For a number of days now I've been reading from the book of Jeremiah. And while there are some very uplifting passages in the book, so far its mostly been gloom and doom from the prophet. "You folks have gone your own way and abandoned God's ways; now you're gonna get it."
I wonder if anyone was ever glad to see a prophet like Jeremiah. Such folks become revered only after the fact, once it become obvious that people should have listened. No one listened to the few folks who suggested that the world economy was headed toward disaster because of all the fancy investment vehicles that banks and Wall Street had devised, not until it was too late. But bankers and investors aren't really all that different from anyone else. None of us like to be told, "The way you are doing things is wrong. Change or pay the consequences."
And therein lies a real spiritual/religious quandary. The vast majority of humans seem to have some sort of spiritual impulse, a deep seated sense that there is much more to life that what comes to us via culture, economics, politics, technology, etc. We want more meaningful lives and better answers to our questions, but, and this is a very big but, we would like all this without challenging the way we already think and act. We want our lives to have meaning, to really matter, but we're not sure we want to change very much.
I wonder what assumptions that I hold dear get in the way of me hearing what God wants me to do, what will bring my life meaning and balance and wholeness.
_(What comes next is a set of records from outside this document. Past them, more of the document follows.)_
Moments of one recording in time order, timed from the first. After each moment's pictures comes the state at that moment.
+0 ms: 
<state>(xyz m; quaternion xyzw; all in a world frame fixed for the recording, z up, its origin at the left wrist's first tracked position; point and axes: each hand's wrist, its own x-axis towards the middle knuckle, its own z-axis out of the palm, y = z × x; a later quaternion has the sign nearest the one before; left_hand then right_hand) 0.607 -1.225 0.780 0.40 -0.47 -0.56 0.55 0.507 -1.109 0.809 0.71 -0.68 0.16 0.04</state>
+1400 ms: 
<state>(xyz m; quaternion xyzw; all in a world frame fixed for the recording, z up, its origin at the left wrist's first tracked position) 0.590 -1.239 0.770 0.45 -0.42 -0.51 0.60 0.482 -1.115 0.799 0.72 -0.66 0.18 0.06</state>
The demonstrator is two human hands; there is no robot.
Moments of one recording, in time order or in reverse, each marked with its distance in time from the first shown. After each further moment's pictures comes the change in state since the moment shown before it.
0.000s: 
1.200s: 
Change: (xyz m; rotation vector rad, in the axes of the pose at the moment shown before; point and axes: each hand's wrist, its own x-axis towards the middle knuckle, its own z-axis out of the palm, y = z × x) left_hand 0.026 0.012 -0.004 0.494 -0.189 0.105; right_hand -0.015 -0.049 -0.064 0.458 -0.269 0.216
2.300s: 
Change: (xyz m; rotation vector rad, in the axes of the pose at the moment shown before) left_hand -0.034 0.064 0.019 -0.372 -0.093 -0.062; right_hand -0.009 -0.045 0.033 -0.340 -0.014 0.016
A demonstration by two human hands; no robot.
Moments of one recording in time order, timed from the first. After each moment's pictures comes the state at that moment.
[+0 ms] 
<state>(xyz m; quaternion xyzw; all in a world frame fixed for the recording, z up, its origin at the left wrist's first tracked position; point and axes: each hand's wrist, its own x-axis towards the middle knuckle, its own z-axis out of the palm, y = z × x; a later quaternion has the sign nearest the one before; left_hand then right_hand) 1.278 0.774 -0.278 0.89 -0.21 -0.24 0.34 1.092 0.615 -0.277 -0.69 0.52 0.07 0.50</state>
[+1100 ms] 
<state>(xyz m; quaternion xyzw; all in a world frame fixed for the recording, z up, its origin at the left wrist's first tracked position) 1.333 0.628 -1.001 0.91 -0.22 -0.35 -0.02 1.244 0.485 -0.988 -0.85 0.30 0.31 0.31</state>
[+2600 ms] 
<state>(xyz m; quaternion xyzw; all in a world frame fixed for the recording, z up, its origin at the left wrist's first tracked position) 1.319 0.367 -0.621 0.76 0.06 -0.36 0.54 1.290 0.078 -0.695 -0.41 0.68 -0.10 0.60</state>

How often am I like the person Paul describes in today's reading from Romans, doing the very things that lead to the opposite of what I desire?
But the solution to this problem is not to try harder, to strain against my own resistance to change, or to expend more effort separating myself from treasured assumptions. What very small steps toward spiritual maturity that I have taken convince me that first I must go deeper into God. What I need most of all is heart change, a transformation deep inside that happens as I fall deeper and deeper into God's love. For it is this inward journey of transformation that can free me from the fears and anxieties and certainties that so often bind me in ways of thinking and living that do not lead where I really want to go.